-- Task prompt --
Gather every line from the entries below that includes "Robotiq".

-- Record excerpts --

'''

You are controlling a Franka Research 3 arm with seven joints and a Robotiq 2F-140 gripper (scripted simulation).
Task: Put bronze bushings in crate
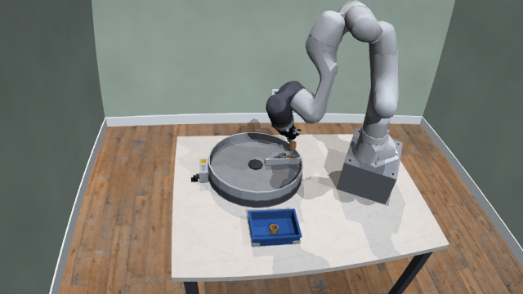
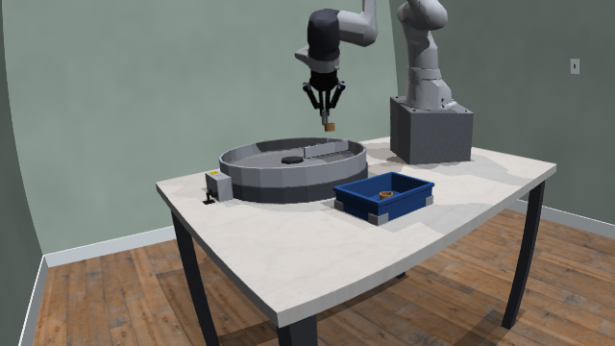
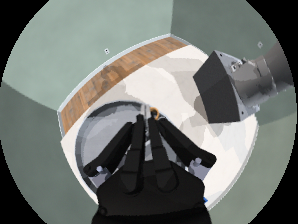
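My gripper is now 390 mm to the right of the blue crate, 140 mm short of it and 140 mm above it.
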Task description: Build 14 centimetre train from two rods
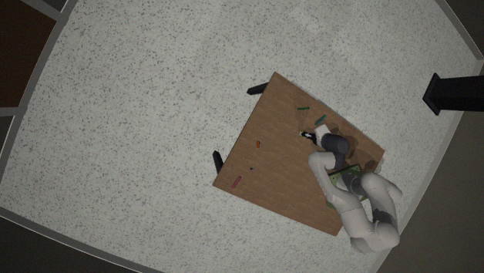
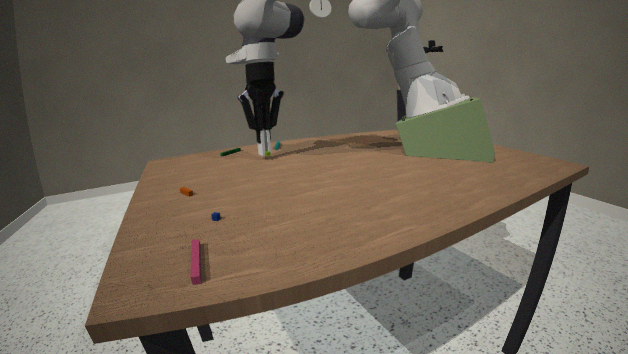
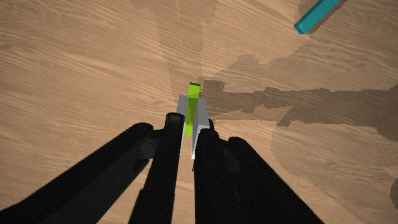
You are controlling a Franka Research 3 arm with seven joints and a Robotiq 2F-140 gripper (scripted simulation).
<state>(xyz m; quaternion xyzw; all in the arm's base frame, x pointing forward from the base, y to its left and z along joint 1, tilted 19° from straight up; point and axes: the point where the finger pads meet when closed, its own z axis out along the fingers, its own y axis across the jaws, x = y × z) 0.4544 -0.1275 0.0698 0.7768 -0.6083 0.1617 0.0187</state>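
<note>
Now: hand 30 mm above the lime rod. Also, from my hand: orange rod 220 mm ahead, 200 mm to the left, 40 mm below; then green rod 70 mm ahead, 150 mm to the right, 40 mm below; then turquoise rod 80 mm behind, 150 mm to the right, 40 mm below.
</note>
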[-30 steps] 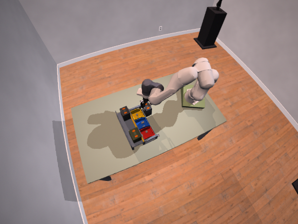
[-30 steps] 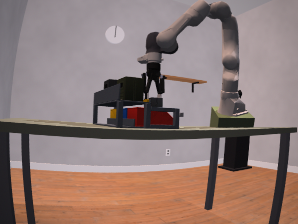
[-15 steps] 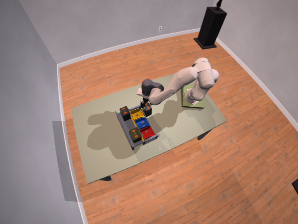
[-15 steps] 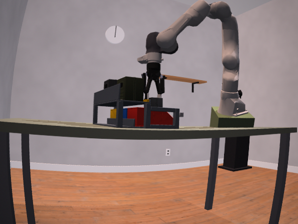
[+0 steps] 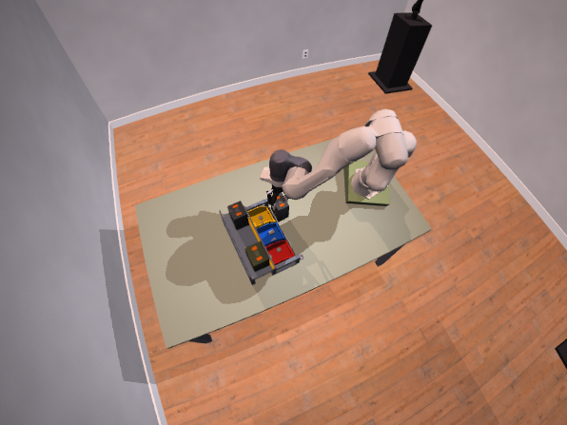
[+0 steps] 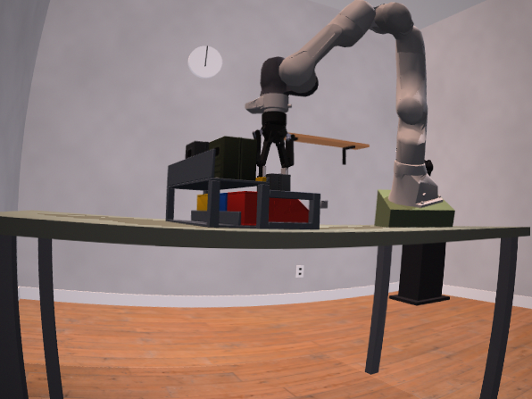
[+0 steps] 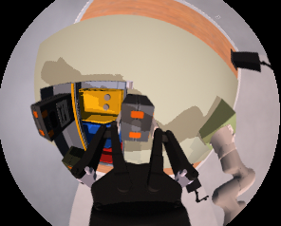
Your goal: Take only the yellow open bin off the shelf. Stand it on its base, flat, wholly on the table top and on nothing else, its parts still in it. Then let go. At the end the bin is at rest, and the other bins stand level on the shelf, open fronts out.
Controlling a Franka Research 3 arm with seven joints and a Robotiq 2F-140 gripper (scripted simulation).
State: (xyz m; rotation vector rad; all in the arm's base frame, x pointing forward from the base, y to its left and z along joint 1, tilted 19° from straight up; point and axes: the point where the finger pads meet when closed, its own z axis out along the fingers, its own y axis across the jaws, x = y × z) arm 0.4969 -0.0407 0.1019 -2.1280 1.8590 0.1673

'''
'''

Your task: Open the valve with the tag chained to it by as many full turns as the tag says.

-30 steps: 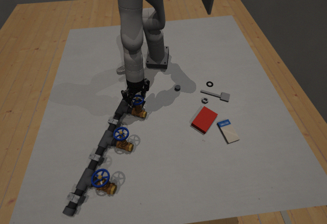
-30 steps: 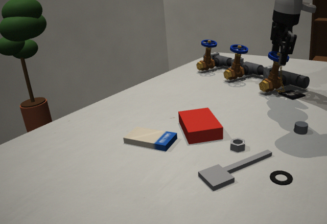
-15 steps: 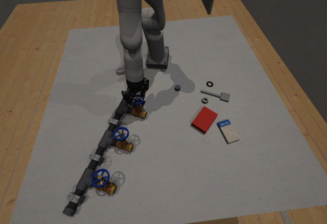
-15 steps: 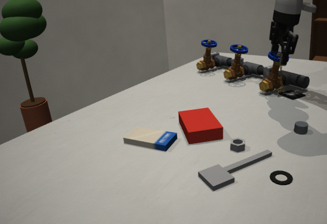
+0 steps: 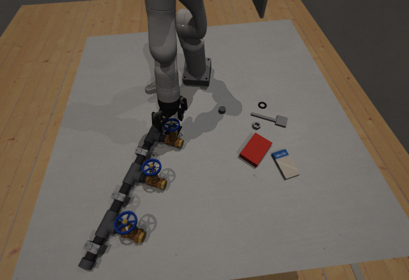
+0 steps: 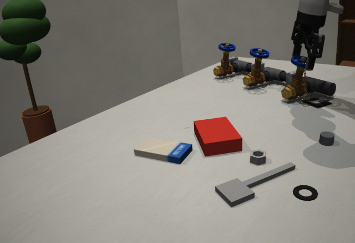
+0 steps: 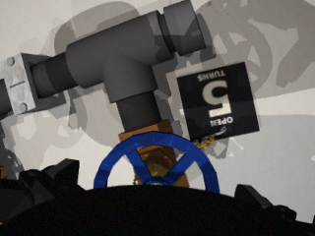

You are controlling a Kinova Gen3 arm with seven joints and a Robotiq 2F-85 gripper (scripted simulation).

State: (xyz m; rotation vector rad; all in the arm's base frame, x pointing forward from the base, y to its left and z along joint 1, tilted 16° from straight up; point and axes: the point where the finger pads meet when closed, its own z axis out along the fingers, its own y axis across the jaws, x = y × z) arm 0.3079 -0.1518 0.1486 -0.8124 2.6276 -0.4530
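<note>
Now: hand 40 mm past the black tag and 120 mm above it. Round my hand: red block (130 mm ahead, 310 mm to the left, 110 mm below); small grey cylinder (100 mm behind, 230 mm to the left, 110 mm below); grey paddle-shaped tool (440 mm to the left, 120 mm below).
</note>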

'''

-- Reply to the exercise --
You are controlling a Franka Research 3 arm with seven joints and a Robotiq 2F-140 gripper (scripted simulation).
You are controlling a Franka Research 3 arm with seven joints and a Robotiq 2F-140 gripper (scripted simulation).
Controlling a Franka Research 3 arm with seven joints and a Robotiq 2F-140 gripper (scripted simulation).
You are controlling a Kinova Gen3 arm with seven joints and a Robotiq 2F-85 gripper (scripted simulation).

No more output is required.